Since joining Ferrellgas in September 2022, Walters has immersed himself in learning about his new career field while adding higher education at the same time.
Signal and Digital Intelligence is his favorite course, so far, in the Master of Science in Cyber Operations and Resilience curriculum.
“We did a project where we had to come up with a scenario for hacking an industry with unlimited resources and then find ways to correct those vulnerabilities with mitigation efforts, which was a lot of fun,” he said. “I chose electric vehicle charging stations. The courses in the program have been great and definitely applicable to my job.”
Walters is also benefiting from the experience and knowledge of his classmates in the online program at Boise State. Walters noted the many students with networking backgrounds, who are filling managerial roles in cybersecurity and are looking to take those chief information security roles.
“When they do video presentations, you can tell that they are very knowledgeable. When you reach out to them and ask questions, you definitely get what you are looking for. You can open up conversations with them on discussion posts.”
Boots on the ground
Once Walters completes the master’s degree, he plans to be in Idaho to walk in the commencement ceremony at Albertsons Stadium.
“It will be my first time in Boise,” he said. “The blue turf is really cool. My family and friends think it’s fantastic that I am getting a master’s degree. They definitely see that I am busy all of the time, but they’re excited.”
As a military veteran, Walters had some extra incentive to remain in higher education after graduating with his bachelor’s degree in 2022.
“I definitely always thought about doing a master’s degree,” he said. “I knew that I would have the GI Bill, so if I stayed in the military, I would get tuition assistance to make my higher education free. It pays for all of it, plus I get a small stipend for books.”
Walters said that networking with classmates is one of the reasons he has learned so much and been so successful as an online student at Boise State.
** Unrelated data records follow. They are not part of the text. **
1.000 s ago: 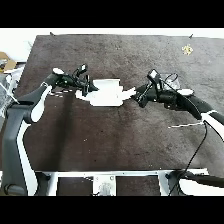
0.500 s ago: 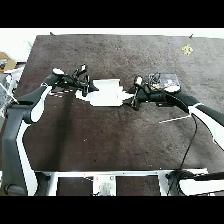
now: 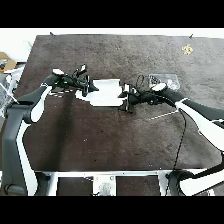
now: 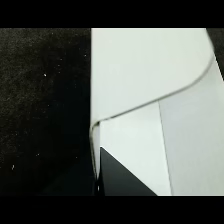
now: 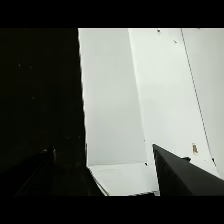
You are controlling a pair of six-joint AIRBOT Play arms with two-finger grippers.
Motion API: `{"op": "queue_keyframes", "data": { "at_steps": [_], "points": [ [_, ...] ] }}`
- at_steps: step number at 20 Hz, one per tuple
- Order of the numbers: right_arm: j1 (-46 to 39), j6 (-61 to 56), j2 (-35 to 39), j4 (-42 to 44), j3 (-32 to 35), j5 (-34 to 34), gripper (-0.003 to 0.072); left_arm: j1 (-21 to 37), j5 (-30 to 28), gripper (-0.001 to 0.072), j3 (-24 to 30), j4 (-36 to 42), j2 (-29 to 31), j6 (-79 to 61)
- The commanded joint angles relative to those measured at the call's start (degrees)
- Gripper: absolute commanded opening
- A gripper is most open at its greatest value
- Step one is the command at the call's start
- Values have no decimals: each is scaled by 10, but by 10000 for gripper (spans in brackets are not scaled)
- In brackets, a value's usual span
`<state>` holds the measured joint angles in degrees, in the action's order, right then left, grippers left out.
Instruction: Fold the box and place the chain.
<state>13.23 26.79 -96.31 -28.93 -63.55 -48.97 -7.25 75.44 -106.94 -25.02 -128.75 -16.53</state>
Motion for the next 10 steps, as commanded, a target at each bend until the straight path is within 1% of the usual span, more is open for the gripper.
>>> {"op": "queue_keyframes", "data": {
  "at_steps": [1,5,6,8,10],
  "points": [
    [22,-12,-9,-49,-6,49,678,0,0,12,0,2,0,0],
    [24,-15,-11,-14,-6,120,677,0,0,12,0,2,0,0],
    [23,-13,-12,-1,-8,123,677,0,0,11,0,2,0,0],
    [17,-13,-11,7,-20,95,677,0,0,11,0,2,0,0],
    [6,-43,-12,7,-41,78,677,0,0,12,0,2,0,0]
  ]
}}
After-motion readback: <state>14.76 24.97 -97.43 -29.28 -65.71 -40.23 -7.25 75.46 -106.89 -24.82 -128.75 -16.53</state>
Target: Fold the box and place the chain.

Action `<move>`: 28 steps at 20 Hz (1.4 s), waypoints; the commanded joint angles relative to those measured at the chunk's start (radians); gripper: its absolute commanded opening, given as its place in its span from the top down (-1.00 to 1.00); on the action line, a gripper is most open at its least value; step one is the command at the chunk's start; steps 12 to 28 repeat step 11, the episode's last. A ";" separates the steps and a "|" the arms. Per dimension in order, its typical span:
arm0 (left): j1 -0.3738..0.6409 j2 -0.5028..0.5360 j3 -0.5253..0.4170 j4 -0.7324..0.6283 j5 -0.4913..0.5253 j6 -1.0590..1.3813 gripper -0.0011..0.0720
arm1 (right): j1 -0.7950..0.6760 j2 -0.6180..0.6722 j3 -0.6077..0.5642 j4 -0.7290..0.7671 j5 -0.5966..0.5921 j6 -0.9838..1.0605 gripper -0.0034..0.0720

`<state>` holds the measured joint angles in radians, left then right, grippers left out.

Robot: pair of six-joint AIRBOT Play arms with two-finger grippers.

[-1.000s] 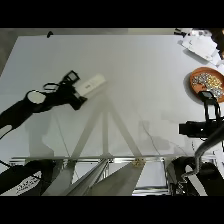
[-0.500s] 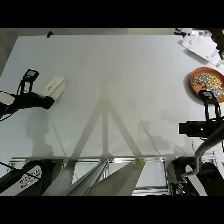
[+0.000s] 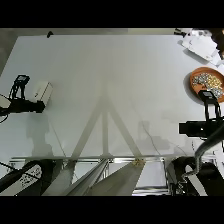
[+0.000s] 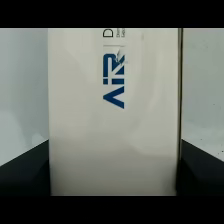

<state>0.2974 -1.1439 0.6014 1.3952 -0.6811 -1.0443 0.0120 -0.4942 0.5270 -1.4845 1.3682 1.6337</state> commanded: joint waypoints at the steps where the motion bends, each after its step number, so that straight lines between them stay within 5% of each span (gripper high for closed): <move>1: 0.000 -0.002 -0.001 -0.002 -0.006 -0.011 -0.97 | -0.001 0.000 0.000 0.000 0.000 0.000 0.89; 28: 0.000 0.003 -0.001 -0.075 -0.037 0.028 -0.99 | -0.001 0.000 0.000 0.000 0.000 0.000 0.89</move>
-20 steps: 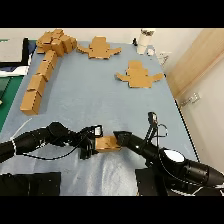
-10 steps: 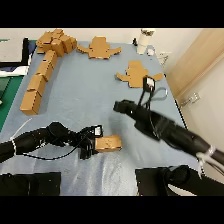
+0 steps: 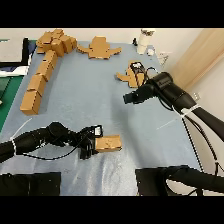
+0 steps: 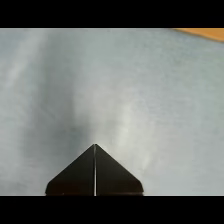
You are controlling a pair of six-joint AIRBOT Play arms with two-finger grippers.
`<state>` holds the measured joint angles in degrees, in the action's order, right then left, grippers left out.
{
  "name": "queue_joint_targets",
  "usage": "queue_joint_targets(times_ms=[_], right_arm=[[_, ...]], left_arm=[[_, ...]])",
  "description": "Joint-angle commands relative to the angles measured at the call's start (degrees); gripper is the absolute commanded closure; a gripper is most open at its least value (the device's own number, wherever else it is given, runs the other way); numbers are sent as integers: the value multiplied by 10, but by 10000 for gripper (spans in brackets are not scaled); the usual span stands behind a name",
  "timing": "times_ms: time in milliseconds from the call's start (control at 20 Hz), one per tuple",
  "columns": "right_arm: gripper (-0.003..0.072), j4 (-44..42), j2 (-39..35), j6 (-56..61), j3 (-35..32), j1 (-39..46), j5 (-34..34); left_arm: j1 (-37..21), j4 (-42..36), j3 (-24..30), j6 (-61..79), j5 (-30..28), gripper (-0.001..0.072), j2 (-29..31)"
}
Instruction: Fold the box.
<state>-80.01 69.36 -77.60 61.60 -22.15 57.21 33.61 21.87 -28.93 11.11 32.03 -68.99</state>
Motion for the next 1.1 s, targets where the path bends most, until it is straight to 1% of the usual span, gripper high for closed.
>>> queue_joint_targets(times_ms=[0,150,450,500,600,700,850,950,1050], right_arm=[[683,-50,14,-158,16,47,104],[682,-49,14,-161,16,52,116],[683,-55,14,-146,16,52,95],[683,-55,14,-137,16,52,91],[683,-55,14,-133,16,52,86],[683,-55,14,-133,16,52,83],[683,-55,14,-133,16,52,79],[683,-55,14,-133,16,52,77],[683,-55,14,-133,16,52,69]], left_arm=[[0,0,0,0,0,183,0],[0,-5,0,0,-2,184,0],[-3,-17,-2,-10,-6,184,7],[-7,-16,-3,-31,-10,184,16],[-22,1,-3,-92,-46,184,39],[-57,42,-3,-161,-72,184,67],[-139,120,-3,-264,-73,184,107],[-203,206,-3,-349,-47,184,136],[-268,289,-3,-422,17,184,165]])
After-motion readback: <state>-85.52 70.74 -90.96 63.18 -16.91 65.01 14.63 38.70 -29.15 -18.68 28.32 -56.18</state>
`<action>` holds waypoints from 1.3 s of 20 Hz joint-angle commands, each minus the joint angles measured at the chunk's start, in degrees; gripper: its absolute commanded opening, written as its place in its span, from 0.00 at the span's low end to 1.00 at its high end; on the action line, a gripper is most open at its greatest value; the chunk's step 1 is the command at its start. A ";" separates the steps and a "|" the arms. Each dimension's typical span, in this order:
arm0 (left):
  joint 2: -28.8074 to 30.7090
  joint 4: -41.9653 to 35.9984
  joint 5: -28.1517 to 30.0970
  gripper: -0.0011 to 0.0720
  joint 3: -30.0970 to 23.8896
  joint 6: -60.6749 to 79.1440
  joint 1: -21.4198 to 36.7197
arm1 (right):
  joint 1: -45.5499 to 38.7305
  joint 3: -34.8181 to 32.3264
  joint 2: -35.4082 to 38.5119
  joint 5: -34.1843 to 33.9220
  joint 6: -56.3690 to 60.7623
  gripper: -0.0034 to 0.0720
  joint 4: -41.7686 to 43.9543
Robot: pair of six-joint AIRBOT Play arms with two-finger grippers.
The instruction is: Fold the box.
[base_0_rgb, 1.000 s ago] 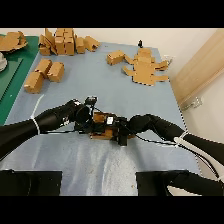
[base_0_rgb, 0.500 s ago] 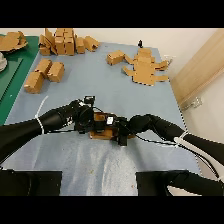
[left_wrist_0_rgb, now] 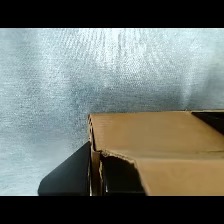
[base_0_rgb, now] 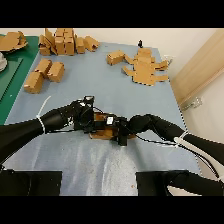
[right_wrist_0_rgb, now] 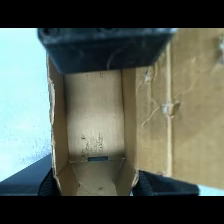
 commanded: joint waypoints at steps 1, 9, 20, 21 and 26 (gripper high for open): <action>-0.20 -0.98 0.31 0.07 0.35 0.15 -0.15 | -0.02 0.02 -0.04 0.00 0.04 0.72 0.00; -0.20 -1.73 0.26 0.91 0.39 -0.09 -0.15 | -0.02 0.02 -0.04 0.00 0.04 0.72 0.00; 1.95 -1.18 -3.82 0.91 0.39 0.13 -0.13 | -0.02 0.02 -0.07 0.07 0.04 0.72 0.00; 1.84 -0.52 -3.93 0.91 0.39 0.15 -0.15 | -0.02 0.02 -0.07 0.07 0.04 0.72 0.00; 1.53 0.04 -0.31 0.51 0.39 5.60 -0.15 | -0.02 0.02 -0.04 0.20 0.04 0.72 0.00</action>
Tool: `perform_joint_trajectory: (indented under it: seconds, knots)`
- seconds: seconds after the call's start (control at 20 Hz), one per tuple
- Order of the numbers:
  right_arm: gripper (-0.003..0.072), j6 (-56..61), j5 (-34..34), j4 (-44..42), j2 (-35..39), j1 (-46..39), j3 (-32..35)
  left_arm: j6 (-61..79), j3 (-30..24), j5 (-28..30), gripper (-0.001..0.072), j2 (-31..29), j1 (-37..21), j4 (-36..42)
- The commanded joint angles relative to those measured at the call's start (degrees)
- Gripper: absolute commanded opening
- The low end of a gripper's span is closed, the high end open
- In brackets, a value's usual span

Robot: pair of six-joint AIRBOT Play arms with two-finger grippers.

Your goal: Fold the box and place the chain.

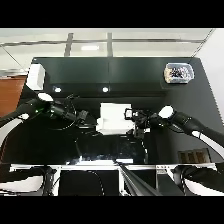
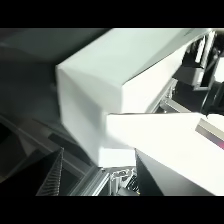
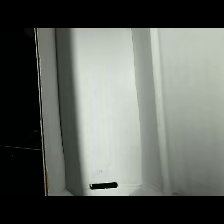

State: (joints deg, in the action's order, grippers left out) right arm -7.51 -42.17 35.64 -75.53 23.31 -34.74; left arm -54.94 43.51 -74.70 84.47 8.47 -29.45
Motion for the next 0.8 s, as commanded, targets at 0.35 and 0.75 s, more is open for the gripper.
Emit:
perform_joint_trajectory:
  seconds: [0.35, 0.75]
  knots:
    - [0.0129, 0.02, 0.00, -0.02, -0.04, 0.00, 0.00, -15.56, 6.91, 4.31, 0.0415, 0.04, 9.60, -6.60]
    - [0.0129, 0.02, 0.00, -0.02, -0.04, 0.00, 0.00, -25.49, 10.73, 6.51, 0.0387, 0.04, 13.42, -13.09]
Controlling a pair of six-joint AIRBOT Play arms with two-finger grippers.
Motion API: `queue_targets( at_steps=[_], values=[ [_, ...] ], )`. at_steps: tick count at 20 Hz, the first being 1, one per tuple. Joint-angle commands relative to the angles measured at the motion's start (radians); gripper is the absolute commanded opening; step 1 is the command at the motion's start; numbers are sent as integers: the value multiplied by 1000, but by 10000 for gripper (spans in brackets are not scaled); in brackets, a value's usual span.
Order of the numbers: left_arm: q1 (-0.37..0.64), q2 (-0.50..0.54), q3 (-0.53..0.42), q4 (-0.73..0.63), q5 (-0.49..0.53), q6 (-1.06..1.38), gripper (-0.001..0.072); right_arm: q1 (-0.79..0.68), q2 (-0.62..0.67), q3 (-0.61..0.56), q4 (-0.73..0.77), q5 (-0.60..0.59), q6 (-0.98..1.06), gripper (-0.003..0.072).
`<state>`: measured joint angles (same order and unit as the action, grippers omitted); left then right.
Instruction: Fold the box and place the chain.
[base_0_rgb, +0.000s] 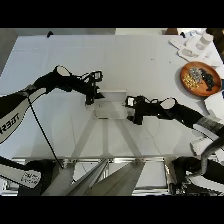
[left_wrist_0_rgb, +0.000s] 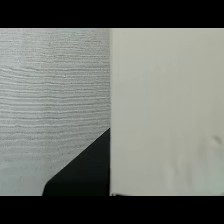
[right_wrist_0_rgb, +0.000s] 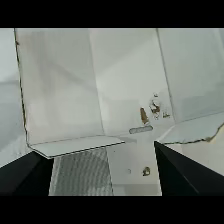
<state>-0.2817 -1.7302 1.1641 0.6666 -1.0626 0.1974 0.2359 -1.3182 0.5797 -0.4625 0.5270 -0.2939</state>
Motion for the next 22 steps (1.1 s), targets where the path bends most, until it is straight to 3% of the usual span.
queue_targets(
  at_steps=[1,7,22],
  values=[
    [0,0,0,0,0,0,12,2,-2,0,9,-26,137,695],
    [0,0,0,0,0,0,12,2,-1,0,87,-15,174,696],
    [0,0,0,0,0,0,12,0,-3,45,47,-65,233,695]
  ],
)
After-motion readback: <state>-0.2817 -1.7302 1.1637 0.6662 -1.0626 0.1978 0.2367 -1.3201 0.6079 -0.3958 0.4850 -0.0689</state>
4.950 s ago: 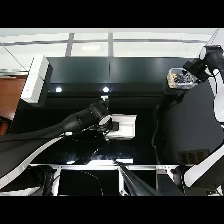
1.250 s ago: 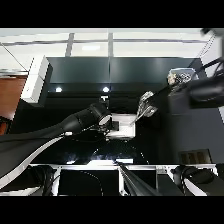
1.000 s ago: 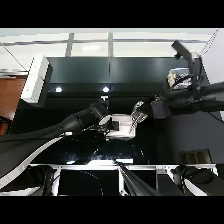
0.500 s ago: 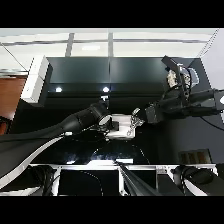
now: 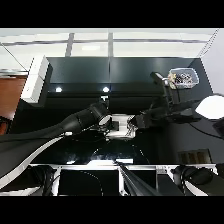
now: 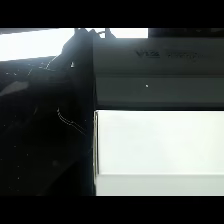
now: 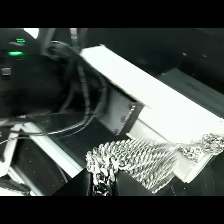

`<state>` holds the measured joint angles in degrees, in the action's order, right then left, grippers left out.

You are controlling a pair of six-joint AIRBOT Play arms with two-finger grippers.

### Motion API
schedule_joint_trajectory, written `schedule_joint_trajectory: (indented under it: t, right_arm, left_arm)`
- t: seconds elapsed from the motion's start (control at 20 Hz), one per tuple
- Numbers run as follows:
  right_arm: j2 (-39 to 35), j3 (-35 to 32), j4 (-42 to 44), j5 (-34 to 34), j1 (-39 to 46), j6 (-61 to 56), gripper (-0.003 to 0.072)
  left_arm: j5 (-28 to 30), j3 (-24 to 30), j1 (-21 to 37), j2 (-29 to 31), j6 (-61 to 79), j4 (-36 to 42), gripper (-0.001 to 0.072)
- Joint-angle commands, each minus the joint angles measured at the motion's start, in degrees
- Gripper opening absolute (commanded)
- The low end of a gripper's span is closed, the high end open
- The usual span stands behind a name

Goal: Fold the box and place the chain.

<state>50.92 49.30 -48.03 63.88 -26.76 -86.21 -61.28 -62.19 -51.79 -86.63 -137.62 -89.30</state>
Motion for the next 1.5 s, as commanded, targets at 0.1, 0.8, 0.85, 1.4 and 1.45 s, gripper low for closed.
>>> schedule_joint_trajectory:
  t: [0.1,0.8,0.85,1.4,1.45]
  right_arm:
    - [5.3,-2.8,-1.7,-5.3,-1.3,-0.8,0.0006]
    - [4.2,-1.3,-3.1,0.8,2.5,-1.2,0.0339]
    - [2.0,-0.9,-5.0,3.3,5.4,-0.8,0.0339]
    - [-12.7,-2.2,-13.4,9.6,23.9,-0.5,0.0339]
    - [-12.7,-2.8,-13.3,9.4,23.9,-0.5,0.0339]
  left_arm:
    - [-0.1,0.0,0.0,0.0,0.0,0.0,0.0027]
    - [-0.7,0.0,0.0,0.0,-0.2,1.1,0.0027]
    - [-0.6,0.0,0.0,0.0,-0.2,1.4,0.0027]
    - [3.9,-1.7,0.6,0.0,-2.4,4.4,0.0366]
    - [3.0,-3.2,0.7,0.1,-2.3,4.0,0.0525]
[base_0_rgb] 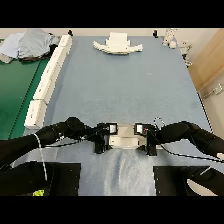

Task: Fold the box.

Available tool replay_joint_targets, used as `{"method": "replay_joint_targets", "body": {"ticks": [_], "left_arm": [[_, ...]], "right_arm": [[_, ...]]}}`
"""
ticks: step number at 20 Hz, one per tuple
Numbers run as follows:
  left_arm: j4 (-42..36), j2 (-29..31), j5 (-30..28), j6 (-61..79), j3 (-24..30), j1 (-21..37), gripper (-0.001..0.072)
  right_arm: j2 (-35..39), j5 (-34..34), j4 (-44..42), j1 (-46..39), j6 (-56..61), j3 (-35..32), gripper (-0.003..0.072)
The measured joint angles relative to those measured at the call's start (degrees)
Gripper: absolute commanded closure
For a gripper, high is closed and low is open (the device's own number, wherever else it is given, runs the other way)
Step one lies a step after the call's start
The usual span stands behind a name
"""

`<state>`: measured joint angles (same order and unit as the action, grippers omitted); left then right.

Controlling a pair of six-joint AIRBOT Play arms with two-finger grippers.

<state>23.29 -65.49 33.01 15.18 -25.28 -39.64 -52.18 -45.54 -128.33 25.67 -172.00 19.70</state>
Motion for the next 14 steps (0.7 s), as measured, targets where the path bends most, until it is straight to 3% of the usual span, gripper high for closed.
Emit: {"method": "replay_joint_targets", "body": {"ticks": [14], "left_arm": [[-0.1,0.0,0.5,0.3,0.0,0.0,0.0189]], "right_arm": [[0.0,0.0,0.0,0.0,-0.1,0.0,0.0176]]}}
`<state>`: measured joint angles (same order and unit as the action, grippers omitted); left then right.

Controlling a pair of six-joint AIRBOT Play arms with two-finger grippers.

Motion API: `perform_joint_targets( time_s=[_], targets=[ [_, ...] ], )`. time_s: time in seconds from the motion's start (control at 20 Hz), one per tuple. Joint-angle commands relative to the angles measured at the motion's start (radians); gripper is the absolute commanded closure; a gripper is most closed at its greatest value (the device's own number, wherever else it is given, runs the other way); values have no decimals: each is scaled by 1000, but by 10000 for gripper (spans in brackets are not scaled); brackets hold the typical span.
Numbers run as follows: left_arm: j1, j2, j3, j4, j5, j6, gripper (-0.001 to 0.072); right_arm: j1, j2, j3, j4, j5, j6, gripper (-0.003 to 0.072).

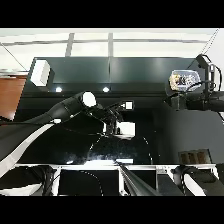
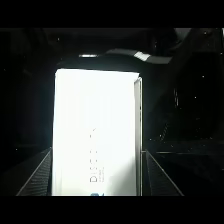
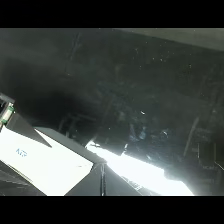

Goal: Fold the box and place the chain.

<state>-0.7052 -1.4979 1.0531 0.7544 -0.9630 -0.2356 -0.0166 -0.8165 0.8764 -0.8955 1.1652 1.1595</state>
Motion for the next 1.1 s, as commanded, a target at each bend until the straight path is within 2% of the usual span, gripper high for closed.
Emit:
perform_joint_targets(
  time_s=[0.0, 0.6, 0.8, 1.05],
  targets=[
    [-19, -1, 1, 28, 19, 0, -8, 0, 0, 1, 0, 0, 0, 677],
    [-29, -16, -3, 98, 21, -1, -8, 0, 0, 1, 1, 0, 0, 677],
    [-29, -43, -3, 139, 70, 0, -8, 0, 0, 1, 1, 0, 1, 678],
    [-52, -80, -3, 152, 84, 0, -6, 0, 0, 1, 1, 0, 2, 677]
  ],
)
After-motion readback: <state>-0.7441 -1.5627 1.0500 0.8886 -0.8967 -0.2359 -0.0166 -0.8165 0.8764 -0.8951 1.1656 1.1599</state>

“You should come into the program with an open mind,” he said. “Once you do, there are older students who are 20-30 years deep into the industry. Definitely reach out to them.”
Although he is just getting started with his career, Walters hopes to work his way up to bigger roles in the future. He believes that having a master’s degree will help open up those opportunities.
“Long-term, I’d like to be either a director of infrastructure or chief information security officer,” he said. “Getting hands-on experience with certain things, I feel like I am separating myself from others who also don’t have an IT background in the discussion posts. It’s been great.”